■ WORK INSTRUCTIONS ■
Could you copy word for word only the lines between the one containing "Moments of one" and the end of the listing below, both included, and leave out the pictures?

----------------

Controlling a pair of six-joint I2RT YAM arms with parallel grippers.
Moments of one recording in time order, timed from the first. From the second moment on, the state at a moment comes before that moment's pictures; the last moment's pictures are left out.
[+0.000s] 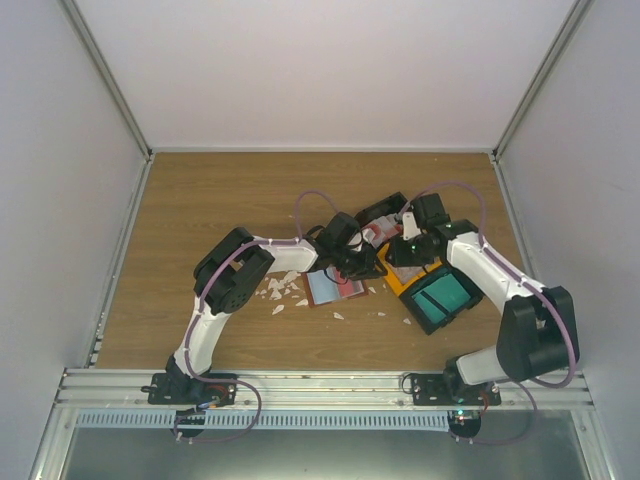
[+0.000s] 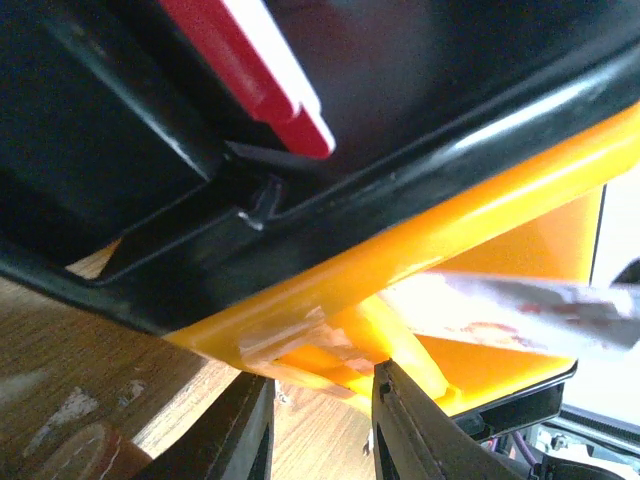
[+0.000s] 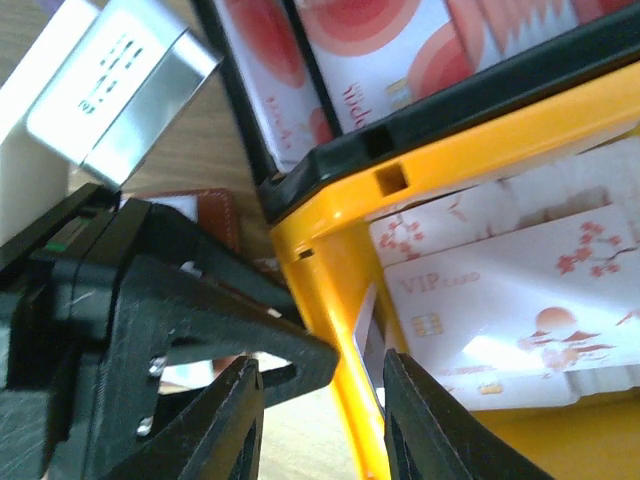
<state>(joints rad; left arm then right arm) -0.79 2.17 1.34 0.06 0.64 -0.88 0.28 1.44 0.98 -0.70 -0.23 0.17</state>
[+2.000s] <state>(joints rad) -0.58 1.64 1.07 -0.11 0.49 -0.50 0.40 1.25 0.97 -0.60 -0.46 0.13</state>
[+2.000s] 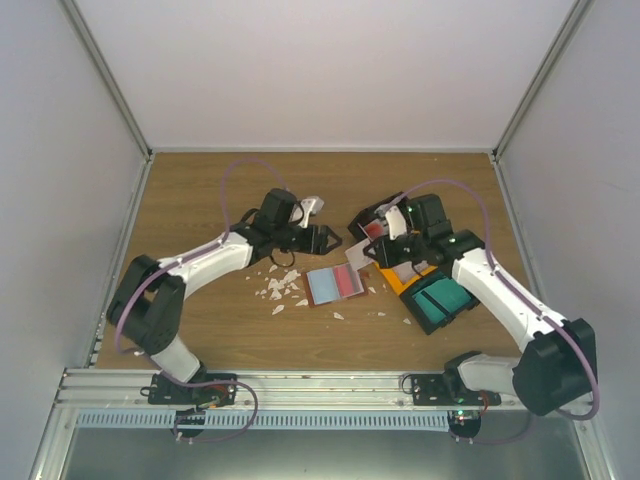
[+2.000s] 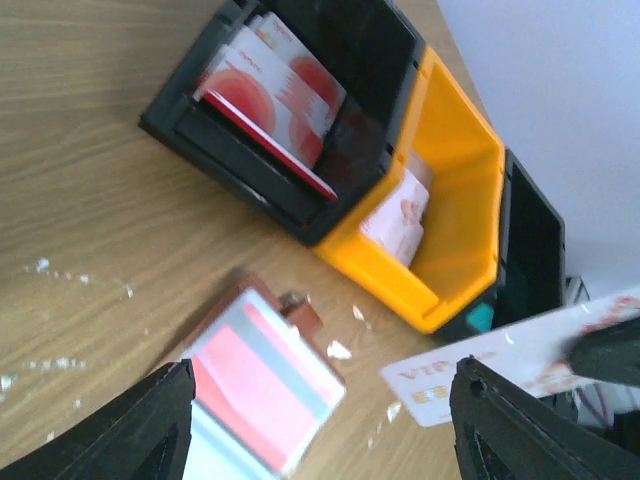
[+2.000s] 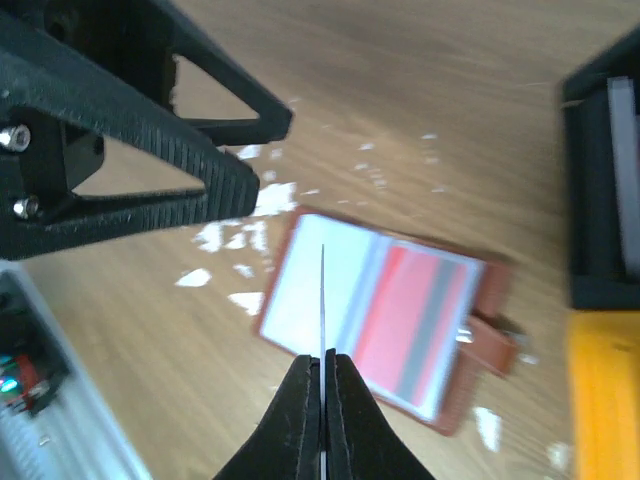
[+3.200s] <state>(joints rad) -0.57 1.38 0.85 -0.31 0.89 -0.23 0.54 1.31 0.83 -0.43 -0.85 0.01</state>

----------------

■ TASK RESPONSE ■
Moments of one recording in time order, timed from the first. From the second moment on, the state at a moment comes before that moment's pictures; the last moment's pictures are left out.
[+0.000s] 
[+0.000s] 
[+0.000s] 
<state>(joints rad; left arm then right arm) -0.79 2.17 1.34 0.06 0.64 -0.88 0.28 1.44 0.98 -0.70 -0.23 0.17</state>
[+2.000s] <state>(joints rad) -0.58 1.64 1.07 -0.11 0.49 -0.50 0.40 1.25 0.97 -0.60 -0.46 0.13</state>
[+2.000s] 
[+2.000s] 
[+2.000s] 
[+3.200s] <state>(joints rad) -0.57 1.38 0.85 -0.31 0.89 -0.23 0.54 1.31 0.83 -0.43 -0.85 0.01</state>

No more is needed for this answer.